* [TASK STATEMENT]: Skip the pictures. Give all the data again exactly.

* [DATA EXCERPT]:
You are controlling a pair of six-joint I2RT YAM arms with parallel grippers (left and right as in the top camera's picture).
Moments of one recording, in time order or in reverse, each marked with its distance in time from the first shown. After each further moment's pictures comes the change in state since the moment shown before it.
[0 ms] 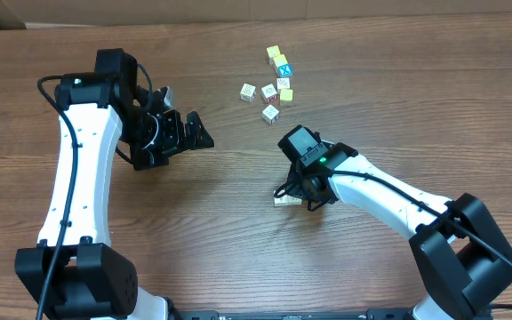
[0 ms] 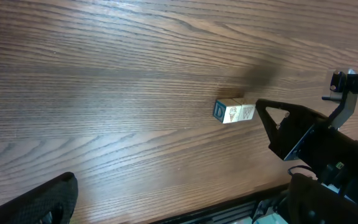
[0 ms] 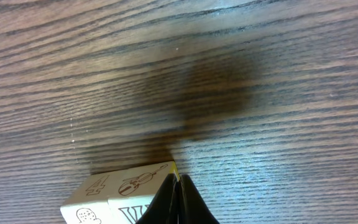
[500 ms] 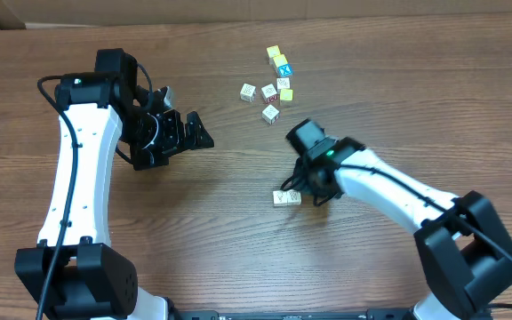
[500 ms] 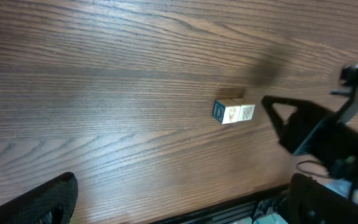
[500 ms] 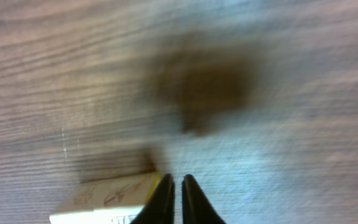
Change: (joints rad) left arm 0.000 0.000 0.000 0.000 0.000 0.000; right arm -0.061 0.000 0.017 -0.018 -0.023 -0.068
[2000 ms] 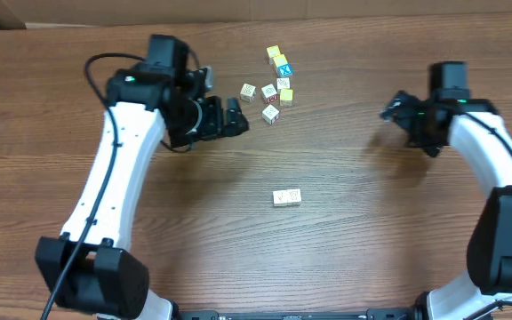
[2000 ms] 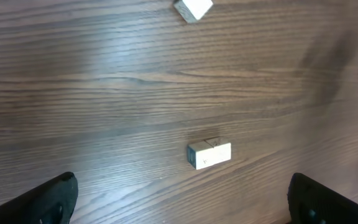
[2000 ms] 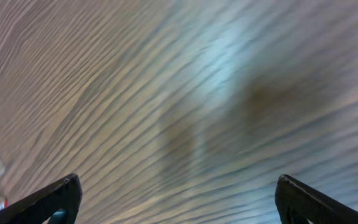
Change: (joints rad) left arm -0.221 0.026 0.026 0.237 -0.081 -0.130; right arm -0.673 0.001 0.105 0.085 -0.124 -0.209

* [SOLUTION BELOW]:
You are controlling a pair of six-joint I2RT YAM arms with parallel grippers (left and right as in the top camera's picture).
Moments of one recording, in time order or in reverse, each marked with its distance in time from the first shown. After each further moment's pictures comes the change in state since the moment shown before it.
[0 ms] 
[0 ms] 
[0 ms] 
[500 ms] 
[500 ms] 
[500 ms] 
Change: (joints rad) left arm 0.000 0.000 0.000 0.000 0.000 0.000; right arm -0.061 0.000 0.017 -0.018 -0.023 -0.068
[2000 ms] 
[2000 ms] 
[2000 ms] 
Change: (joints rad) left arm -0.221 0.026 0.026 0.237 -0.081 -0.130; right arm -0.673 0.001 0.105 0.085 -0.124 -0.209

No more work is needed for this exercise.